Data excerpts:
+---+
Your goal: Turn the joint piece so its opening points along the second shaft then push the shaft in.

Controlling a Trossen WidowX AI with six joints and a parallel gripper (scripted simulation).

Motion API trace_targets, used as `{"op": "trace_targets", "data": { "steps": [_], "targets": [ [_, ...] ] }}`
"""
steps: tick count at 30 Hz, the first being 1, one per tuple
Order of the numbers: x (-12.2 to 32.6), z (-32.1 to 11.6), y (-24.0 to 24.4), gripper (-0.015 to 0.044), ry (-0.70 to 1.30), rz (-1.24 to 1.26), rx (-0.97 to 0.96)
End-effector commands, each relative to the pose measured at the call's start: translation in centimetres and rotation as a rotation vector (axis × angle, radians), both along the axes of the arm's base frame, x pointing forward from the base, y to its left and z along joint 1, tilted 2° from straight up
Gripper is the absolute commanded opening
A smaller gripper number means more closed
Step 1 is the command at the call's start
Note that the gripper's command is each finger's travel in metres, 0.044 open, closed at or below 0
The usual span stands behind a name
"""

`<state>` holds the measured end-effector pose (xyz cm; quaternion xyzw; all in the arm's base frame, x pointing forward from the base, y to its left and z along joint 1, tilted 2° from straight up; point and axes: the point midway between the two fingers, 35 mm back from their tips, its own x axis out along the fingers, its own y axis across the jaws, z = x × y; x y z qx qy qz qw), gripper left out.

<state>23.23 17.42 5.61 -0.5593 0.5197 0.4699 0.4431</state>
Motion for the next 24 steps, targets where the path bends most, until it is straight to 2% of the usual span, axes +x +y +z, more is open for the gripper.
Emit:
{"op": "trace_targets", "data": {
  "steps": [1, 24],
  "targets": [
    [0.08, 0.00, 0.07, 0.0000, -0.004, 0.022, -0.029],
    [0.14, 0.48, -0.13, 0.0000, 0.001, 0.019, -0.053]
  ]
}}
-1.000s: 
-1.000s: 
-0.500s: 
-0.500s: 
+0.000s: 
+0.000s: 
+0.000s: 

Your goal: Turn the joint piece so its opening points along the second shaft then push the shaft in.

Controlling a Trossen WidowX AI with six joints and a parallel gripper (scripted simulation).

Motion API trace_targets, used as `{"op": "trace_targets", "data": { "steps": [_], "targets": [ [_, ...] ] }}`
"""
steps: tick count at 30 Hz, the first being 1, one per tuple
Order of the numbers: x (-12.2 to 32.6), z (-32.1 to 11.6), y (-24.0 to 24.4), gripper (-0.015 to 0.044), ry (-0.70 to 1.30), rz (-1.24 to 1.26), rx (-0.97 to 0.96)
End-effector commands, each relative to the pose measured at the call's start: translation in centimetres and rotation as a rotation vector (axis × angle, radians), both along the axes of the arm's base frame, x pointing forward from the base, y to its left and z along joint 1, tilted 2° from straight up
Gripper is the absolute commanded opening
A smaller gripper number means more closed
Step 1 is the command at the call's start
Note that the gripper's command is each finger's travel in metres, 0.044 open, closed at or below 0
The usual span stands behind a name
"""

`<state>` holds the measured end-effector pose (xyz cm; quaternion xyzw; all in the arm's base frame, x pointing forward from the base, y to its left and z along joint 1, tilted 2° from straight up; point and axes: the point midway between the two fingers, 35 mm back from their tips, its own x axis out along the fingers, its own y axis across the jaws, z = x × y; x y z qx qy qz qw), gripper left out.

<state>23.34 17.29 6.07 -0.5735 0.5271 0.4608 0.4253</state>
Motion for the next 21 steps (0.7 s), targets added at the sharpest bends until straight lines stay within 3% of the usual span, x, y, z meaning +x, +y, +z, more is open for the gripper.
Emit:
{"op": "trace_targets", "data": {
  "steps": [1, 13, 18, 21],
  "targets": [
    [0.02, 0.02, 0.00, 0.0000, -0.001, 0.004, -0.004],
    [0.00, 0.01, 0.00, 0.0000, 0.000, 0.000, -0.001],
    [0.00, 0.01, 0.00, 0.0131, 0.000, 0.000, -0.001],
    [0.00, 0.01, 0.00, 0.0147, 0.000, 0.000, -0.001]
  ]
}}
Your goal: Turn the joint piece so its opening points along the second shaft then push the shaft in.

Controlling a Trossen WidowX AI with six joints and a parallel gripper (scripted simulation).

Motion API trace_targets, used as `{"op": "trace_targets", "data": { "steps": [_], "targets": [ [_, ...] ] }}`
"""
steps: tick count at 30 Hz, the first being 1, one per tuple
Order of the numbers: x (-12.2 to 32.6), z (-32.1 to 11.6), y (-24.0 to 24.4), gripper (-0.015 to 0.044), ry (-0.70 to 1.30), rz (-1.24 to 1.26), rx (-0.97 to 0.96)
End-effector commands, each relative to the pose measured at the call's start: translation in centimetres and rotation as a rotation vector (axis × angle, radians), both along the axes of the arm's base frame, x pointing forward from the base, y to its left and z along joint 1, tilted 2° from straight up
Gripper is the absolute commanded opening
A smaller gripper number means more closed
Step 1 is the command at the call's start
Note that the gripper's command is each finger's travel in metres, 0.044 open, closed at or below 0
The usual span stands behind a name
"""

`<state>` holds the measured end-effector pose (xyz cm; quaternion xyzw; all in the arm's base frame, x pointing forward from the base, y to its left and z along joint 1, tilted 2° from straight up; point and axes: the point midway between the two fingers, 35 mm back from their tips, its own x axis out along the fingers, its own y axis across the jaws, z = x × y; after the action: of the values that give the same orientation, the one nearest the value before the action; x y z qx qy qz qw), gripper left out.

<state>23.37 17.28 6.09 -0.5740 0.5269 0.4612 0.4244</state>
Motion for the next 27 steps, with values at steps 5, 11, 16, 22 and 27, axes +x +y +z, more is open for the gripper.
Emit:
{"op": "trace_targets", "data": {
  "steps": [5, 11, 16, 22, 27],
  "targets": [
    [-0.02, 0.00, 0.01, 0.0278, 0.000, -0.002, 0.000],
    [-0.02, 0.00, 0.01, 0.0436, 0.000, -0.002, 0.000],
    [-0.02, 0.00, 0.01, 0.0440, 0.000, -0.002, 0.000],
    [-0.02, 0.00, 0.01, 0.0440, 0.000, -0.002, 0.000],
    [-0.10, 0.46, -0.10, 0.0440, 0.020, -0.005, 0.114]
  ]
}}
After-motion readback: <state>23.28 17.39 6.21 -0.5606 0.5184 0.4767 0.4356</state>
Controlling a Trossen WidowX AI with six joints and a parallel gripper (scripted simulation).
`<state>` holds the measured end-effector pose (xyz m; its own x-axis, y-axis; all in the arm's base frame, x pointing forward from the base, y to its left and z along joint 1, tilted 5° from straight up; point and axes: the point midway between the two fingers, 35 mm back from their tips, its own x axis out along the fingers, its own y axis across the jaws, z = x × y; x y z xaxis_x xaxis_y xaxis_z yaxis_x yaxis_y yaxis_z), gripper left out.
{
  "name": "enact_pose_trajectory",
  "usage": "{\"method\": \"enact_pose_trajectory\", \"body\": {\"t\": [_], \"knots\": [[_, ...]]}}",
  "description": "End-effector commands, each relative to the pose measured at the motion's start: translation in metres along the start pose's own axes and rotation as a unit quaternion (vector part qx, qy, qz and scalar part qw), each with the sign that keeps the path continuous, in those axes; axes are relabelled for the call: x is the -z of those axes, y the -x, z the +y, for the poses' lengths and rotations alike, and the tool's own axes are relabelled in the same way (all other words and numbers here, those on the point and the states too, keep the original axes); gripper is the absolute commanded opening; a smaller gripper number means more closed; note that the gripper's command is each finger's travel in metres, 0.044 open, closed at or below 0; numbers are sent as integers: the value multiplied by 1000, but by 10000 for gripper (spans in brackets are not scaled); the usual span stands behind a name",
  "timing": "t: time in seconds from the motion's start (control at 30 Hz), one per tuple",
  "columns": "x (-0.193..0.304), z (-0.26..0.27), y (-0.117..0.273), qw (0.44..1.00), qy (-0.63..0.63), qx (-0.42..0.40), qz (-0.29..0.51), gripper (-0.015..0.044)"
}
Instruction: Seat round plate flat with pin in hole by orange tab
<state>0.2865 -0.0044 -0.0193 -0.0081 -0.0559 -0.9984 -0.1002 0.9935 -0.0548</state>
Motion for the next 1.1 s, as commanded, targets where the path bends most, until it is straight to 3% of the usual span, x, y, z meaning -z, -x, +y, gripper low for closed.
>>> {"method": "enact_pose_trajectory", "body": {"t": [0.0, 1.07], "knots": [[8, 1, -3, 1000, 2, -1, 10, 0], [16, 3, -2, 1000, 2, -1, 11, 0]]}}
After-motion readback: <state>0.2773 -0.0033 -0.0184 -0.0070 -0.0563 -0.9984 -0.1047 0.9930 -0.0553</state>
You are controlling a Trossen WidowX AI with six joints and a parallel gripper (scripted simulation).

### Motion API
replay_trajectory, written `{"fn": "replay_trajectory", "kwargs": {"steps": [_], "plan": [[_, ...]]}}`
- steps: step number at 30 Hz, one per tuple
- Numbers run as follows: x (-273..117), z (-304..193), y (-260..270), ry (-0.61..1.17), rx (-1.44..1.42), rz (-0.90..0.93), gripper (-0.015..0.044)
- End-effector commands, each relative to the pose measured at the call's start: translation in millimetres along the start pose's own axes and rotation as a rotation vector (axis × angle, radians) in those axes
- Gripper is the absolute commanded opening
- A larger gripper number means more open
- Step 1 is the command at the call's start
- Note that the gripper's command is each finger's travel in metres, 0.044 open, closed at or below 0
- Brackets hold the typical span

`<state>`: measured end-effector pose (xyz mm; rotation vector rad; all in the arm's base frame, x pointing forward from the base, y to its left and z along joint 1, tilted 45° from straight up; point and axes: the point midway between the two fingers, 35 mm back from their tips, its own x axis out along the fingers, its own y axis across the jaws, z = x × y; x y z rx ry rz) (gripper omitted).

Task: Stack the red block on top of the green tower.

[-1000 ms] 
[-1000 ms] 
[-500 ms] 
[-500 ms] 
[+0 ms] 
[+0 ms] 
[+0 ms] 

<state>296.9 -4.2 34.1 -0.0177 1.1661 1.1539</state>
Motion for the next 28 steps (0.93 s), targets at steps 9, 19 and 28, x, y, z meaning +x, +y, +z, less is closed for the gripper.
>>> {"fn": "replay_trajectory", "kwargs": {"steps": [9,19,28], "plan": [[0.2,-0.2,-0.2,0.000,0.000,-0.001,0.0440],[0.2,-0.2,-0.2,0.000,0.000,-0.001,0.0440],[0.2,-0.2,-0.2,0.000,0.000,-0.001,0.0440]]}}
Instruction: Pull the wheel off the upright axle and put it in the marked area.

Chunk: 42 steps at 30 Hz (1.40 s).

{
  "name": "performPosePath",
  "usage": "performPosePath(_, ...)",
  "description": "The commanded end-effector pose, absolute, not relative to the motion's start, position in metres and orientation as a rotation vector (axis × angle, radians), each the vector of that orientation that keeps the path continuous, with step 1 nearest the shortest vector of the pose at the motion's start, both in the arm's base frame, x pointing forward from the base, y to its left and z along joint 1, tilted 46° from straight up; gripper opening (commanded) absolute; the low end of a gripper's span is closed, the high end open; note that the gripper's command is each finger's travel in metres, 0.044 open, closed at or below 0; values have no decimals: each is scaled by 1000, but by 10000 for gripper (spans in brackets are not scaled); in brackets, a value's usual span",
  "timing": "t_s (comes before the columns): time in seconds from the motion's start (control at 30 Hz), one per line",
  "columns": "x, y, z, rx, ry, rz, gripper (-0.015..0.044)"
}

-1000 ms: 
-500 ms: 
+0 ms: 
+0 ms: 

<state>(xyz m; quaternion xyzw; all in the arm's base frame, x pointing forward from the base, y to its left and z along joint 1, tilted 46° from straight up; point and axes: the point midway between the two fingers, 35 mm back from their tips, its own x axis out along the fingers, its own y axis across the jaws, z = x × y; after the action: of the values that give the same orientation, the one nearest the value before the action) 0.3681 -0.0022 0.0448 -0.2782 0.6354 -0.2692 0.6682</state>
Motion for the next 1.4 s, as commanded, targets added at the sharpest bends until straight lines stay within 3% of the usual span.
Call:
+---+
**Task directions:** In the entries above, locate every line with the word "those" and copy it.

**Reply to the exercise:**
  "description": "End-effector commands, each relative to the pose measured at the motion's start: translation in metres along the start pose's own axes and rotation as a unit quaternion (vector part qx, qy, qz and scalar part qw), each with the sign that keeps the path continuous, in those axes; axes are relabelled for the call: x is the -z of those axes, y the -x, z the +y, for the poses' lengths and rotations alike, and the tool's own axes are relabelled in the same way (all other words and numbers here, those on the point and the states too, keep the original axes); gripper is the absolute commanded opening; a smaller gripper number means more closed; note that the gripper's command is each finger's travel in metres, 0.044 open, closed at or below 0; numbers are sent as integers: the value multiplied by 1000, but by 10000 for gripper (spans in brackets are not scaled); the usual span stands behind a name",
- End-effector commands, each relative to the pose measured at the call's start: translation in millimetres along the start pose's own axes and rotation as a rotation vector (axis × angle, radians) in those axes

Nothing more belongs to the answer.